図3、4より有機溶媒の比誘電率が31を超える範囲では、比誘電率が低下するに際し環式ポリフェニレンエーテルエーテルケトンの組成物および混合物収率が上昇する(比較例1〜3、6、8)。また比誘電率が27.5未満の範囲では、比誘電率が低下するに際し環式ポリフェニレンエーテルエーテルケトンの組成物および混合物収率が低下する(比較例4、7、9)。さらに比誘電率が極端に低い溶媒の場合には、反応が起こらない(比較例5)。一方溶媒の比誘電率を27.5以上31以下に調整した、実施例1〜5では、比較例1〜9に比べ非常に大きな組成物および混合物収率で環式ポリフェニレンエーテルエーテルケトン組成物および混合物を製造することができた。

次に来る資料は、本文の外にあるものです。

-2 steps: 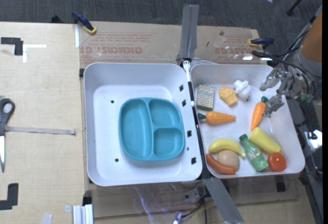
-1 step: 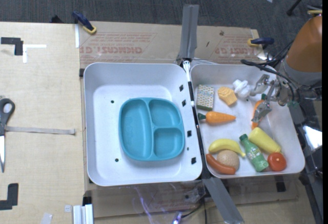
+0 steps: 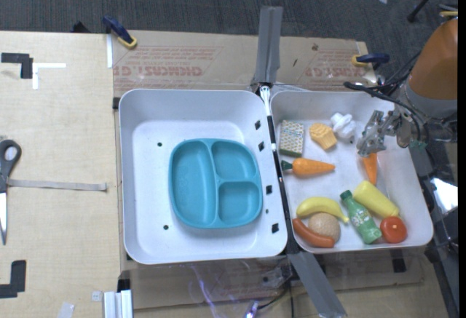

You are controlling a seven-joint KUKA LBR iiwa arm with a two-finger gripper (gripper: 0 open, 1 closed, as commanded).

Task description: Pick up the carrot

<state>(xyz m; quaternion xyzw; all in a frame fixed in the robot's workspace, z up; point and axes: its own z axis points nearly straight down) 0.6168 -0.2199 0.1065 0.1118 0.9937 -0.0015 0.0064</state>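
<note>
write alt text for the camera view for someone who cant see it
A grey robot arm's gripper hangs over the right white bin, just above a small orange carrot piece, among toy foods including a larger orange carrot with a green top, a yellow banana and a red tomato. The left white bin holds a blue three-compartment plate.

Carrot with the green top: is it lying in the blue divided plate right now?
No, the carrot lies in the right bin, beside a banana, while the blue plate sits in the left bin.
</note>
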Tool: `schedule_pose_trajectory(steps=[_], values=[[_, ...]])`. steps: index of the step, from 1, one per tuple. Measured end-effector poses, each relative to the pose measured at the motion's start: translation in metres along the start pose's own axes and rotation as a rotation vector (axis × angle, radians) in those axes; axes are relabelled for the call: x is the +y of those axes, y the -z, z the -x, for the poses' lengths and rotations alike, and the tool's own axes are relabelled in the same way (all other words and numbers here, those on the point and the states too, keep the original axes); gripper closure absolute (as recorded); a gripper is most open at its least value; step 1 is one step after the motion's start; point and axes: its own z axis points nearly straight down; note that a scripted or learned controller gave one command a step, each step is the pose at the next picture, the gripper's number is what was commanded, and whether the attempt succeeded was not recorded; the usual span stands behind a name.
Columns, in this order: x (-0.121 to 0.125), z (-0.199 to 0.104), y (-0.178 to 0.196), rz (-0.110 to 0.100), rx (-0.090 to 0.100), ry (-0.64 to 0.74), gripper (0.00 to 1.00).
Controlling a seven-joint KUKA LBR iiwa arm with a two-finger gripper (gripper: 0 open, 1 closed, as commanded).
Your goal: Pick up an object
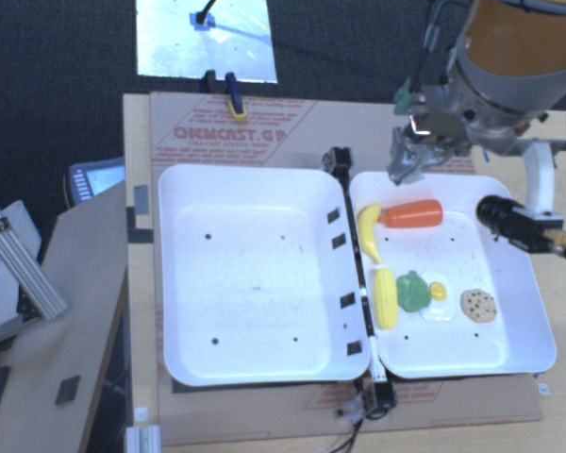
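This is a robotics lab. A bench with a cardboard sheet bears two white bins clipped together, the right one holding toy food. An industrial arm with loose cables reaches in from the right. An aluminium rail lies at the left over dark carpet.

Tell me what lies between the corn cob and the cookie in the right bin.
In the camera view, between the corn cob and the cookie lie the green leafy piece and a fried egg, on the right bin floor.
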Motion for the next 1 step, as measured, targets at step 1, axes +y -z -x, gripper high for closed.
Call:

以上より溶媒の比誘電率を27.5以上31以下に調整することにより効率的に環式ポリフェニレンエーテルエーテルケトン組成物および混合物を製造することができる。

Claims (6)

  1. 少なくともジハロゲン化芳香族ケトン化合物、ジヒドロキシ芳香族化合物、塩基、および比誘電率が27.5以上31以下である有機溶媒を含む混合物を加熱し反応させることを特徴とする環式ポリフェニレンエーテルエーテルケトン組成物の製造方法。

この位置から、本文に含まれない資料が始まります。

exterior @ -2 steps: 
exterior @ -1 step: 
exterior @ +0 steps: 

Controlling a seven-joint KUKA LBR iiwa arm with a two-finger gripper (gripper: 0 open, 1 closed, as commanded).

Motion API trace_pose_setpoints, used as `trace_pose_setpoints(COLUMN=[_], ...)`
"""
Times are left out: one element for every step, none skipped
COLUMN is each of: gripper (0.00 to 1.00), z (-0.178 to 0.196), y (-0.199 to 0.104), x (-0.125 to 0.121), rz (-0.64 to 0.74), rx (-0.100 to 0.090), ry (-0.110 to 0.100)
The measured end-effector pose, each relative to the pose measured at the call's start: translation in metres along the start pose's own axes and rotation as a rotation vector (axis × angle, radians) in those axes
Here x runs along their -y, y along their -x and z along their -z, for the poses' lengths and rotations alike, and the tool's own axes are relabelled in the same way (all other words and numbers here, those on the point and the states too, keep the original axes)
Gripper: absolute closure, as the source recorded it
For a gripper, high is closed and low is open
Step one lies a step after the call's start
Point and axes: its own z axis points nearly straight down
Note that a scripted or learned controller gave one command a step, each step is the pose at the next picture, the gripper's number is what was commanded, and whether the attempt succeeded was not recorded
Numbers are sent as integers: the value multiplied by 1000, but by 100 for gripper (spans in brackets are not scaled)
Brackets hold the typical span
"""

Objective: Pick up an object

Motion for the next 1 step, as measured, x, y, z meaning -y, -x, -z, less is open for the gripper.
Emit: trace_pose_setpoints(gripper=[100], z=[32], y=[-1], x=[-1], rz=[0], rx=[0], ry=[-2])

  2. 有機溶媒が混合溶媒であり、かつ混合溶媒の比誘電率が27.5以上31以下であることを特徴とする請求項1に記載の環式ポリフェニレンエーテルエーテルケトン組成物の製造方法。
  3. 沸点が100℃以上の溶媒のみで構成される混合溶媒を用いることを特徴とする請求項2に記載の環式ポリフェニレンエーテルエーテルケトン組成物の製造方法。

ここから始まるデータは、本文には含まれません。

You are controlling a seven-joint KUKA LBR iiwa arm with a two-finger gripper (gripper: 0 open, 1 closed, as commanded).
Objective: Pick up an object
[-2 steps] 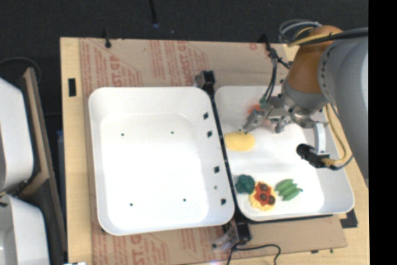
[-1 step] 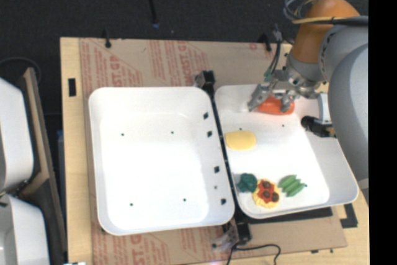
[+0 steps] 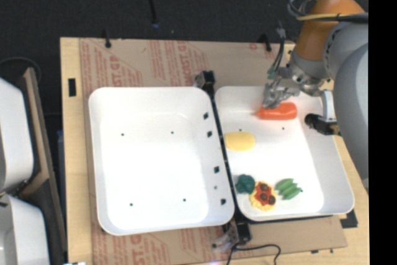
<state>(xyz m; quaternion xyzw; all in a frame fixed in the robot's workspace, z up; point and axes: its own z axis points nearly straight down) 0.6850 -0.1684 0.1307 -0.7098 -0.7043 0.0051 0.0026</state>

  4. 混合溶媒が非プロトン性極性溶媒と非極性溶媒を含むことを特徴とする請求項2〜3のいずれかに記載の環式ポリフェニレンエーテルエーテルケトン組成物の製造方法。
  5. 非プロトン性極性溶媒としてN−メチル−2−ピロリドン、テトラヒドロチオフェン−1,1−ジオキシドおよび1,3−ジメチル−2−イミダゾリジノンから選ばれる少なくとも1種を用い、非極性溶媒としてトルエンおよび/またはp−キシレンを用いることを特徴とする請求項4に記載の環式ポリフェニレンエーテルエーテルケトン組成物の製造方法。
  6. ジヒドロキシ芳香族化合物がヒドロキノンであることを特徴とする請求項1〜5のいずれかに記載の環式ポリフェニレンエーテルエーテルケトン組成物の製造方法。